Wednesday, April 14, 2021

There's Nothing New Under The Sun

 

I have heard authors lament again and again. They were working on a project until they saw or read a story with a nearly identical plot. That leaves them feeling that what they are working on is redundant, even useless. Many end up tossing their work in progress and beginning something else, all because they saw something similar.
 

Well, a few weeks ago I saw something similar. I watched the Disney Pixar animated film, Onward. I had never seen the story before, but I practically wrote it.

At least I felt like I did.

As the movie unfolded, I felt like I was watching an animated version of my 2019 novel, Courage. Fortunately, I could not have tossed my words even if I wanted to. And really, I’d never want to. What I can do is enjoy the similarities in character, plot and theme. Loving mother dealing with two sons who don’t understand how badly they need to reconnect to each other. And a dead father who’s loss makes both boys sad and desperate.


There are also differences. The younger brother in Courage has a talent for swimming and diving that his older brother admires. In Onward, the younger brother discovers he has a talent for magic, which makes his older brother wildly enthused for him. Onward has a Manticore, Courage a younger sister. Both are a little scary, and a lot of fun. Courage has a parole officer keeping an eye on the elder brother. Onward uses a centaur police officer. Thank heavens I abandoned the subplot of having the parole officer fall for my heroes' mother. With the centaur trotting around romancing the boy's mother in Onward, that would have been one coincidence too many.

Both the movie and book have the same core, brotherhood at its worst, and at it’s finest. I am really thankful Onward did not come first. Otherwise I might have ignored the advice I give to others in a similar situation and tossed that manuscript. And that would have been a shame. Both stories deserve to exist and can be loved by any siblings who have ever lost a father and nearly lost each other.

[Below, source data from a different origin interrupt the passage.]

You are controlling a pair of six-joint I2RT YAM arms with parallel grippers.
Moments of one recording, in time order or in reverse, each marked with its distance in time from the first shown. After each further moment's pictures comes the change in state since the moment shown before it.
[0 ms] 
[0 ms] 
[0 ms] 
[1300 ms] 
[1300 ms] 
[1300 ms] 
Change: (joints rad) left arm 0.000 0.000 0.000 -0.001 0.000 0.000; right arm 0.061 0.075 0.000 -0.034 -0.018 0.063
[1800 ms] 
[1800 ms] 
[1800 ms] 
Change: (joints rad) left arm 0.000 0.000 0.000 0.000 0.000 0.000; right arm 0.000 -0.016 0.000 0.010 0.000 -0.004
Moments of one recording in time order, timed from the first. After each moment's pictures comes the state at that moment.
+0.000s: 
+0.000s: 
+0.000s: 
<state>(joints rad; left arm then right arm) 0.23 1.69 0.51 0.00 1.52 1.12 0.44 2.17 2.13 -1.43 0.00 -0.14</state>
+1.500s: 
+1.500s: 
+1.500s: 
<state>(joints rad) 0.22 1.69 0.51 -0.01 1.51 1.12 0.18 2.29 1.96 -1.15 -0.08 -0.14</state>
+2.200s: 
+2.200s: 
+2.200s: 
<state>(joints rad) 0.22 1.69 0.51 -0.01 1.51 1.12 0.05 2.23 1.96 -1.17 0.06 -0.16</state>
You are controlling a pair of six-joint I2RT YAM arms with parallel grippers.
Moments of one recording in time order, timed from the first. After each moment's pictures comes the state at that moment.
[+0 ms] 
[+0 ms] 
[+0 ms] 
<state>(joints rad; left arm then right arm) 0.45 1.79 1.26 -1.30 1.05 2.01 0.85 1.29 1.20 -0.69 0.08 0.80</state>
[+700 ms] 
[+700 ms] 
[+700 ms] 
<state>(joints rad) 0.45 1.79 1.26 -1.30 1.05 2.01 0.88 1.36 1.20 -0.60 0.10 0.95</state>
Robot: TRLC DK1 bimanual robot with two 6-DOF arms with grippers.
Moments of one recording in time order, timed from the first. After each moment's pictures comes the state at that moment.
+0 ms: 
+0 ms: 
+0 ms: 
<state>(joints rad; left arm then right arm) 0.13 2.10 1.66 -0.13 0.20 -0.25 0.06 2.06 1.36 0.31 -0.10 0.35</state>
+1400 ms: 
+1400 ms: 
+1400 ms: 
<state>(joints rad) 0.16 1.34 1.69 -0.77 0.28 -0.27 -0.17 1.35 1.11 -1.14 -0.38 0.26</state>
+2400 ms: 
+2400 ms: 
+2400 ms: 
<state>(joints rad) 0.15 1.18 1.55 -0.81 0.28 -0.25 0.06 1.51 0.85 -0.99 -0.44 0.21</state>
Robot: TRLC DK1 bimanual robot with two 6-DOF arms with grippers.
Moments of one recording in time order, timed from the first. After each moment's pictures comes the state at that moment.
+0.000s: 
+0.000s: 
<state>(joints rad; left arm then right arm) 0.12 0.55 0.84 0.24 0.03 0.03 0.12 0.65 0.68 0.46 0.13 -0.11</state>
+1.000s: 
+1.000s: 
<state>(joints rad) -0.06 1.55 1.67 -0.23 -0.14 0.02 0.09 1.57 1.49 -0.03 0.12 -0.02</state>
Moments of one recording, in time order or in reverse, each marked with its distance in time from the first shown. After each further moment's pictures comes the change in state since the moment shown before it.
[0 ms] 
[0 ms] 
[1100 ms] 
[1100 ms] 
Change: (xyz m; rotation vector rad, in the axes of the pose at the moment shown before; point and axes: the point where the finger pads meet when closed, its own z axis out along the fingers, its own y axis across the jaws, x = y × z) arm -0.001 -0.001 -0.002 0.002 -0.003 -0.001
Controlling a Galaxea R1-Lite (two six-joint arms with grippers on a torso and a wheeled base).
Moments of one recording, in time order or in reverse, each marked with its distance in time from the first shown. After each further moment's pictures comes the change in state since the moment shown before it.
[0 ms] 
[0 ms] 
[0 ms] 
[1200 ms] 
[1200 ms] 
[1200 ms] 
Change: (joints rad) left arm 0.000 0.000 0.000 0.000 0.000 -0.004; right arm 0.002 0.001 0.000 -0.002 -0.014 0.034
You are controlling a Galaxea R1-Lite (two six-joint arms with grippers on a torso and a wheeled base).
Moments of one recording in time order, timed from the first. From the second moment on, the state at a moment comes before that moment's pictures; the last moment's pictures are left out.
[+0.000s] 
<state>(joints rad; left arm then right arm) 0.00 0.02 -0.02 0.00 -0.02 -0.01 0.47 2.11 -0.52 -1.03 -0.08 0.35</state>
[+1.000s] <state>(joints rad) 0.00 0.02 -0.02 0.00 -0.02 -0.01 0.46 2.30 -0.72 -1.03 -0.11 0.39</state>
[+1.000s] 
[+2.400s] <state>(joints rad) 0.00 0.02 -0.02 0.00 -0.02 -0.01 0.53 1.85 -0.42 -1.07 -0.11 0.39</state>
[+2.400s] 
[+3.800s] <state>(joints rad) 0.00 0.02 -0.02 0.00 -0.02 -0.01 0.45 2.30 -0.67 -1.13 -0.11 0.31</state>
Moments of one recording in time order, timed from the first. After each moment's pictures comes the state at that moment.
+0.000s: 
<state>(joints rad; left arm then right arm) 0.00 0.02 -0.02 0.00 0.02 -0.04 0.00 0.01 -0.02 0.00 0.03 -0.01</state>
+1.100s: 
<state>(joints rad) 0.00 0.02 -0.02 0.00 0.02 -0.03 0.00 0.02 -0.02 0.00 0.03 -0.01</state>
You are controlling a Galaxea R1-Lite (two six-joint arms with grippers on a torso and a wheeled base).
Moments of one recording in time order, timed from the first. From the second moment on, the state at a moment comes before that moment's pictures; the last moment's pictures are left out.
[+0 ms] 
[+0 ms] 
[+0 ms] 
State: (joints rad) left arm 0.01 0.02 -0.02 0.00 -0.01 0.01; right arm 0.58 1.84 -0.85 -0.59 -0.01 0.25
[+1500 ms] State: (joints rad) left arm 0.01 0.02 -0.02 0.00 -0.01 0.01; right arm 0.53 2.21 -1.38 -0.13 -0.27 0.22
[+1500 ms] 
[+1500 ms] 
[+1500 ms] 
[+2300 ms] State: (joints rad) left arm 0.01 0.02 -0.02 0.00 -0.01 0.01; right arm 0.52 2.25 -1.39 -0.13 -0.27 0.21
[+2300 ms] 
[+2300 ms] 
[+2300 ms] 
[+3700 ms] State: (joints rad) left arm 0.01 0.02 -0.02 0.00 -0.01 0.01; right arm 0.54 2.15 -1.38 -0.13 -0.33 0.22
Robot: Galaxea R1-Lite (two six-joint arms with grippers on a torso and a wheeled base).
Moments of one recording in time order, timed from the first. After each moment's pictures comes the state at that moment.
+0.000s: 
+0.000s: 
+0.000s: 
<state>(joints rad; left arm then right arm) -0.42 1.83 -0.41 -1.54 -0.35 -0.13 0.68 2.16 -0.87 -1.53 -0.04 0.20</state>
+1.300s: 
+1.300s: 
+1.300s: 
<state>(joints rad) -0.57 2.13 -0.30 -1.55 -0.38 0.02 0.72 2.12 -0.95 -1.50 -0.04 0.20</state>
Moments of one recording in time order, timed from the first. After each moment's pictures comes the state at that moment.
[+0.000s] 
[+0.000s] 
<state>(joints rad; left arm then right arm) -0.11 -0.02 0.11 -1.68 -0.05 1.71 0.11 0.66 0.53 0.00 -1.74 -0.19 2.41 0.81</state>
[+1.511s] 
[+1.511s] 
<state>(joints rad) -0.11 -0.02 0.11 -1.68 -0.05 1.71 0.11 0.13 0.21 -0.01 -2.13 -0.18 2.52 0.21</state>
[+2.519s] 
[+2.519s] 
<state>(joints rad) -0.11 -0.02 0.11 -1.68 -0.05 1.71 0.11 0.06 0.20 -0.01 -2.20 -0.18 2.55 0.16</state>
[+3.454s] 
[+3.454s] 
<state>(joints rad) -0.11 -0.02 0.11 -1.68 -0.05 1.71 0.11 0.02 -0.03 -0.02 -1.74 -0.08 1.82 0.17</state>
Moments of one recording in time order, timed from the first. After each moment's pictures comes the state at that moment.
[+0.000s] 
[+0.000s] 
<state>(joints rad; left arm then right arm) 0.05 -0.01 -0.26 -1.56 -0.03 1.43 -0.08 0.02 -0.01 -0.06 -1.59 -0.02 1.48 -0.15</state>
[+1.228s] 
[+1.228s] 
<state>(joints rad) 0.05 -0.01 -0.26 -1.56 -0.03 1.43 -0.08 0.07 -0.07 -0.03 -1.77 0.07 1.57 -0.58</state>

There is no such thing as one and only one way to solve a problem or tell a story. Why else is there an endless stream of versions of Cinderella? Nothing an author can write is really unique. Just because your theme has been used once, or twice, or a thousand times doesn’t mean there isn’t room for your Voice to tell that story one more time.

3 comments:

Lynn Lovegreen said...

I agree, Barbara. Even if we tried to tell the same story, we'd have unique ways of telling it. Your book Courage will make many readers happy, with or without Onward!

Judith Ashley said...

Barbara, I too have heard people say they tossed a story because someone else wrote something similar (or even stole it). I'm grateful I heard from agents, editors and writer friends just what you said. There is room for everyone to tell their story one more time in their Voice. So glad you are continuing to write your stories!

Maggie Lynch said...

Really good example and advice to stick with it. In addition to no two stories being alike--even with similar themes or plotlines, I think authors forget that ideas are not copyrightable. They are out there for people to use in whatever way they want. Imagine what would happen if everytime a big event happened (e.g., a volcano blew) that only the first news organization to get there would be allowed to write a story. It is the fact that hundreds of news organizations right that story that we get lots of points-of-view, nuances, and different concepts about what was important to convey.

I too, like many writers, almost gave up on a story years ago. I had just finished the first draft of the first book in my Forest People fantasy series. That year Avatar was released (2009). In my mind, there were so many similarities. Environmental damage caused by humans, an unknown species impacted, the belief in the mother tree giving life and the forest having special gifts.

Of course, there were a lot of differences as well, but I was convinced people would speculate they'd I'd stole my ideas from Avatar. I held on to the book for four years and that series and worked on other things. I figured my fantasy novels were never to be released.

Fortunately, I went on to publish that book in 2013 and two others in that series subsequently. Once it was published I could see all the differences from Avatar--locations, characters, age of protagonists, and even the underlying world building and science. It was those universal themes that I feared. The same themes in thousands (if not millions of books). Good vs evil, community vs self, and of course a character's journey to know themself better and find what truly makes them whole.